Your job is to transcribe the material exactly. Keep every line.

# Data block:
-----

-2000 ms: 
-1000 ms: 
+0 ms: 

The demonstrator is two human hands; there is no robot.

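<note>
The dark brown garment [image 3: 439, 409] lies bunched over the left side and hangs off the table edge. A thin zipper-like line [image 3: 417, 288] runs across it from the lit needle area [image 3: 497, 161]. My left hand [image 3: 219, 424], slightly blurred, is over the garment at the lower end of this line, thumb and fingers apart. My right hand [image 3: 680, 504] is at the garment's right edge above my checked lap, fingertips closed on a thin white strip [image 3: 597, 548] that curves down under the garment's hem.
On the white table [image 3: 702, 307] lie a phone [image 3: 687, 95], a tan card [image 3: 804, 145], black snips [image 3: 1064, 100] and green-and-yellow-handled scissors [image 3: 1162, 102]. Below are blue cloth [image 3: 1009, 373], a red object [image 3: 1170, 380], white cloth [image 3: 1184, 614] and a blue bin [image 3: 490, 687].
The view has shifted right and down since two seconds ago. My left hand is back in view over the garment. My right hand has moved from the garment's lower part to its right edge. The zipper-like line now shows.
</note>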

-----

# Solution to this problem:
-2000 ms: 
-1000 ms: 
+0 ms: 

The demonstrator is two human hands; there is no robot.

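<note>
The dark brown garment [image 3: 439, 409] lies bunched over the left side and hangs off the table edge. A thin zipper-like line [image 3: 417, 288] runs across it from the lit needle area [image 3: 497, 161]. My left hand [image 3: 219, 424], slightly blurred, is over the garment at the lower end of this line, thumb and fingers apart. My right hand [image 3: 680, 504] is at the garment's right edge above my checked lap, fingertips closed on a thin white strip [image 3: 597, 548] that curves down under the garment's hem.
On the white table [image 3: 702, 307] lie a phone [image 3: 687, 95], a tan card [image 3: 804, 145], black snips [image 3: 1064, 100] and green-and-yellow-handled scissors [image 3: 1162, 102]. Below are blue cloth [image 3: 1009, 373], a red object [image 3: 1170, 380], white cloth [image 3: 1184, 614] and a blue bin [image 3: 490, 687].
The view has shifted right and down since two seconds ago. My left hand is back in view over the garment. My right hand has moved from the garment's lower part to its right edge. The zipper-like line now shows.
</note>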

The exercise is done.